Нет, царь Петр не так войну вел. Хоть и был строг, и генерала иной раз в простые солдаты разжаловать мог, но сам до всего собственной головой доходил. И Миних, при котором он, Апраксин, служить начинал, не с кондачка решения важные пронимал, а поначалу все изучал, продумывал, как говорится, десять раз отмерь, а потом только резать начинай. Очаков брали – несколько долгих лет из боев не выходили. Так он, Миних, обо всем в первую голову сам думал, не ждал, когда ему из Петербурга умники свою бумагу с указкою пришлют. Тут же, в Прусской кампании, шагу не дают ступить: им оттуда, со столичных дворцов, виднее, куда идти с войском требуется.

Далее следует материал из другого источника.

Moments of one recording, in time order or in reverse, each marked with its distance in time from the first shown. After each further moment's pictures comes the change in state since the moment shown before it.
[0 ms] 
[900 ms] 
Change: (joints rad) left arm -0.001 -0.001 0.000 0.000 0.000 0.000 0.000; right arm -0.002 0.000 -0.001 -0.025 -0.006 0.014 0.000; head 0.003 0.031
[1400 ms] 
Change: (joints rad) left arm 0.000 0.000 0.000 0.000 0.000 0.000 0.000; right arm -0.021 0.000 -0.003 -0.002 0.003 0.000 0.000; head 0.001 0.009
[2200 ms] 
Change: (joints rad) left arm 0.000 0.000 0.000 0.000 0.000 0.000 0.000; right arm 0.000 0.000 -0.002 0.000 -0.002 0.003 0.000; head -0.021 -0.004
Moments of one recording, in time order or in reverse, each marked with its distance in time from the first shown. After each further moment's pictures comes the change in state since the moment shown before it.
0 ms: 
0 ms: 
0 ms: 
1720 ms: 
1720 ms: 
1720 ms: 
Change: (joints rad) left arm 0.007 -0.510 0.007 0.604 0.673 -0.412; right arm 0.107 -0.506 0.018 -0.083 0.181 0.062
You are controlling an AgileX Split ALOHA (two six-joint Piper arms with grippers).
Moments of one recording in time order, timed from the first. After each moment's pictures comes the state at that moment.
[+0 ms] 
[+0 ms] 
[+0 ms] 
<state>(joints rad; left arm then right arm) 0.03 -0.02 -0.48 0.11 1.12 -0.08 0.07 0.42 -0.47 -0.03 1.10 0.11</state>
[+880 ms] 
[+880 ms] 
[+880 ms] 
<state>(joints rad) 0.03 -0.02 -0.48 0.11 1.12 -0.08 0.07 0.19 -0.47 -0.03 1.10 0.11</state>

Но более всего вызывали у Степана Федоровича опасения письма, что он вез с собой, запрятанные глубоко в походную сумку, где лежали наиважнейшие карты и документы разные. Письма те были от жены наследника Петра Федоровича, Екатерины. Пустяшные письма. Разве баба чего умное написать в состоянии? Интересуется здоровьем фельдмаршала, куда войска направляются, были ли сражения или готовятся таковые. Забыл бы давно о них, но вот переправлялись они не самой Екатериной в действующую армию, а вместе с иными посланиями от канцлера Бестужева, и если бы не подпись «Екатерина», то и значения им никакого бы не было.
Но сколько раз уже убеждался Степан Федорович, что канцлер запросто так и чиха не сделает. Какую-то собственную выгоду соблюдал он в том, переправляя письма от молодого двора. Иной раз и приходила ему мыслишка лихая в голову – бросить те письма в костер походный и из памяти вон. Но нет, что-то сдерживало, не давало избавиться от них. Все же рука жены будущего наследника, не какой-то там писаришка бумагу марал, а особа царственного рода. Время придет, он их сыну своему передаст, чтобы хранил как память. Вот из-за этих писем и неспокойно у фельдмаршала на душе, ох, как неспокойно! Чего-то там, наверху, затевается в очередной раз, и он для них всего лишь пешка в большой игре, пальцем щелкнут, ногтем придавят, и… мокрое место останется лишь от боевого генерала.